A review by akemi_666
The Art of Splatoon 2 by Nintendo

3.0

There's something deeply fascinating about tracing the movement of rebellion across video game generations.

Two decades ago Jet Set Radio dropped, inspired by a turntable and rave scene still nostalgic for the counterculture, yet slipping into punk nihilism. Though Beat, Tab, Gum, and co fight against gentrification, riot cops, tanks, and corporate assassins, their turf wars with other youth gangs betrays a lack of political consciousness over shared conditions of dispossession. All they can do is vent their hatred of the system through a particular brand of rebellious individualism that lacks any capacities to change the system. Like dälek, watching his beloved hip-hop fall from revolutionary Pan-Africanism to misogynistic gangbanging, it's easy to ask in tears "Yo what the fuck happened?" A singer on a track in Jet Set Radio repeats "Everybody listen to the music" but he never states what for. For the music in and of itself, we must suppose; for life experienced now, immediately, without political hope or change.

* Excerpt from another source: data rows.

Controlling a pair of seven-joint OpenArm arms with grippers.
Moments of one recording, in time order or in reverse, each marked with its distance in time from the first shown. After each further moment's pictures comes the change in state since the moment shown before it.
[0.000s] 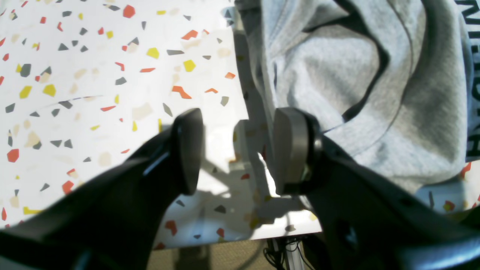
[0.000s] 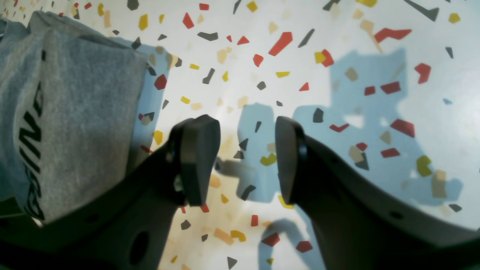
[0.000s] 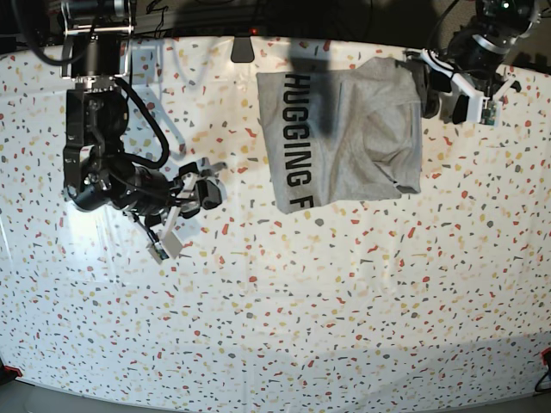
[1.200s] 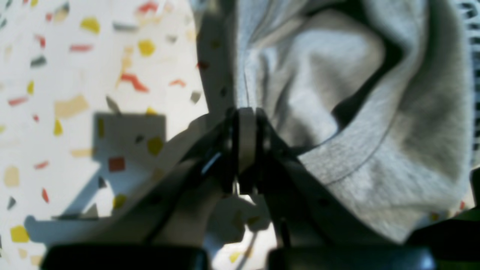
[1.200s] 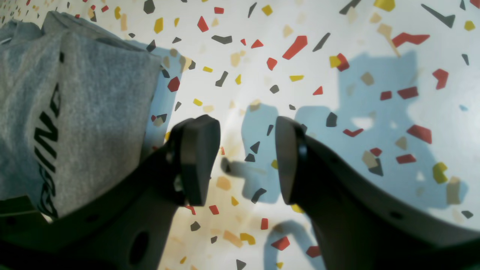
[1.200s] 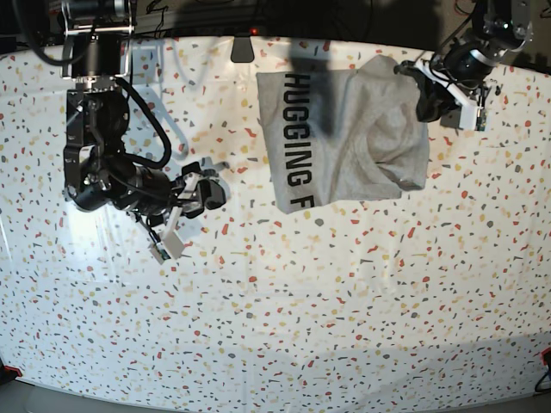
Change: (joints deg) left arm -6.8 0.2 -0.2 -13.9 -9.3 -8.0 -1.4; right arm 0.0 0.0 0.0 0.0 2.1 0.0 -0.5
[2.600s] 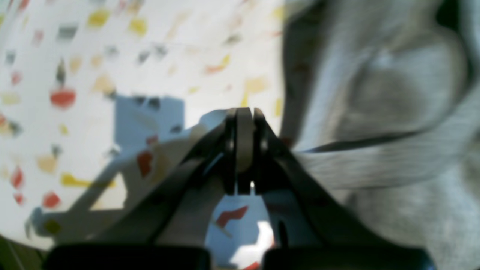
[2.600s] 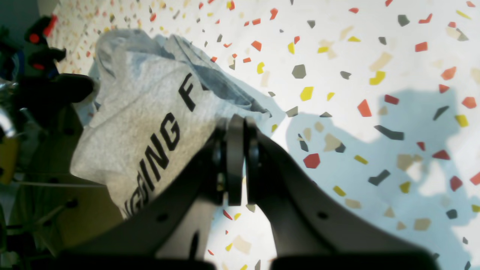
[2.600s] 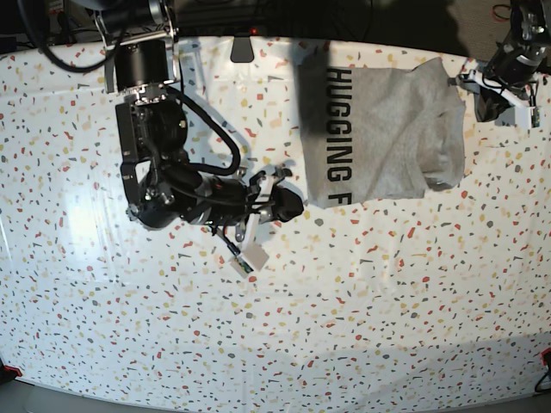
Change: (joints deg) left arm -1.9 -0.6 -13.8 -9.4 -0.9 -1.6 -1.2; right arm 4.0 -8.7 -10.3 0.0 4.9 0.0 -0.2
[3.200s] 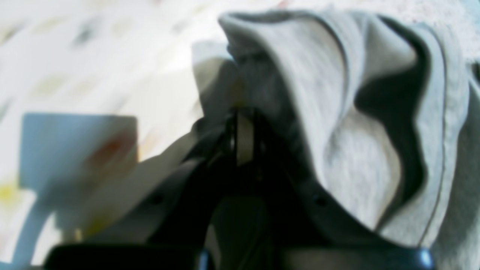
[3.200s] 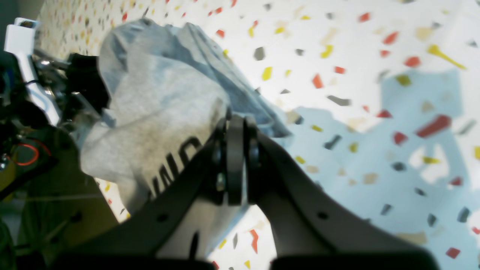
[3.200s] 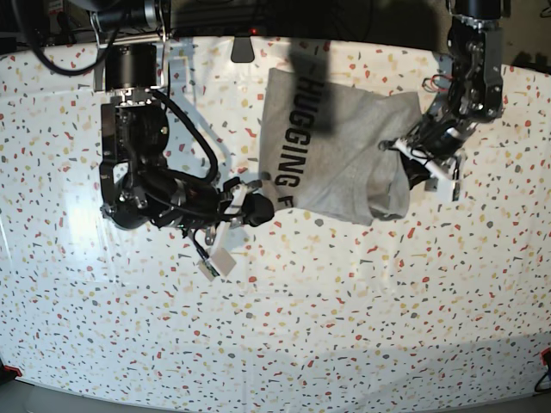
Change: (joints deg) left arm -24.9 3.7 21.0 -22.2 2.3 -5.7 -5.1; right arm 0.0 0.6 6.5 0.0 0.2 0.0 -5.0
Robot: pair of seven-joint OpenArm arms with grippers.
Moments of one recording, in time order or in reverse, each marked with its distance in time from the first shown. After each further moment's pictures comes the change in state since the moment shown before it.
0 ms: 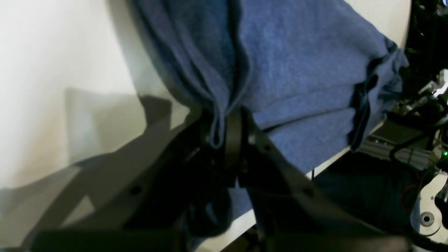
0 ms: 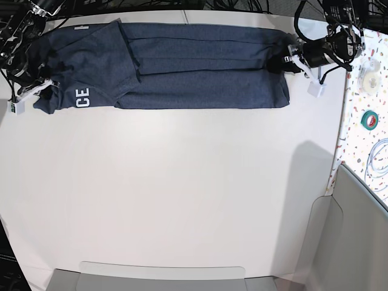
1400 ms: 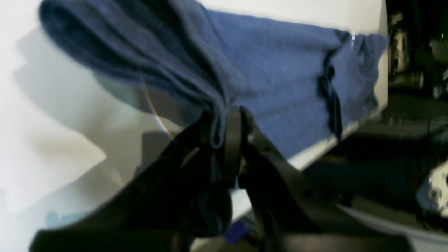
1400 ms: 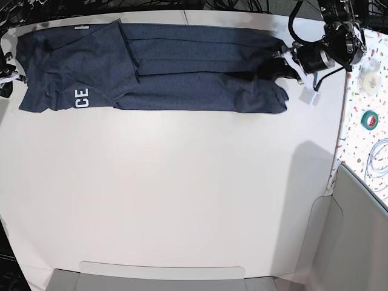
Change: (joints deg) left arm 1.0 3.1 0.5 17.2 0.4 0.0 4.4; right arm -3.0 -0.8 16.7 18.0 -1.5 -0.1 -2.1
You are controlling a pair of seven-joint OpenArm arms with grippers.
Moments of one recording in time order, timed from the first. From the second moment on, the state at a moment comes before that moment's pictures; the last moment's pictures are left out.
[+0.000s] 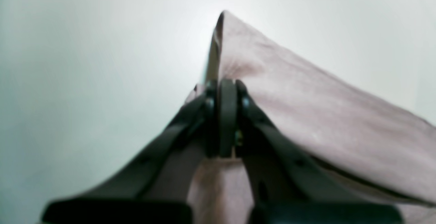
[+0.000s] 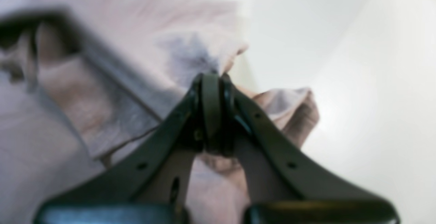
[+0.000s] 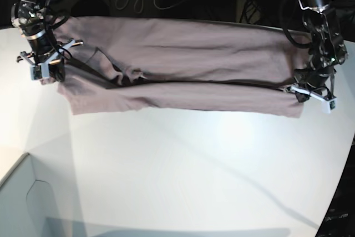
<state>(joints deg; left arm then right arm) 0.7 -12.4 -26.4 68.2 -20.6 -17.5 27.4 -19.7 5.1 30.4 86.2 -5.5 34.9 -5.5</state>
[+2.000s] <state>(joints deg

Twenty years later Splatoon drops, and rebellion is not even a nuisance. Radical individualism, the great outside of Jet Set Radio's Tokyo-to, has been completely absorbed by the fashionistas of Splatoon's Inkopolis. From cradle to grave, Inklings are encouraged to rebel through hats, shirts, shoes, and corporate-sponsored firearms. Unlike the turf wars of Jet Set Radio, which were an excess the state couldn't control, the turf wars of Splatoon are a televised spectacle waged between Inklings and Octarians, capable of sustaining the fashionista military industrial complex through the constitution of competitive, consumptive, and nationalistic subjects. Set far in the future, in the wake of anthropogenic climate change and the extinction of the human species, Splatoon can only imagine more of the same, of capitalism as a homologous development in the genomes of our cephalopod kin. It's telling that there are no cops in Splatoon—its citizens have learnt to police themselves.



The culmination of Jet Set Radio is a battle against a black magic corporate takeover of Tokyo-to that unites at least two of the warring youth gangs, if only towards the abolition of one particularly bad capitalist. The culmination of Splatoon is the end of a resource war whereby the Inklings reclaim the Great Zapfish from the Octarians, to exploit it for indefinite energy production. If Jet Set Radio depicted the nihilism of dispossession (a moral indignation yet to cohere into a structural critique), then Splatoon depicts the nihilism of possession—of a resigned and cruel joy in subjugation without end, and consumption blind to catastrophe.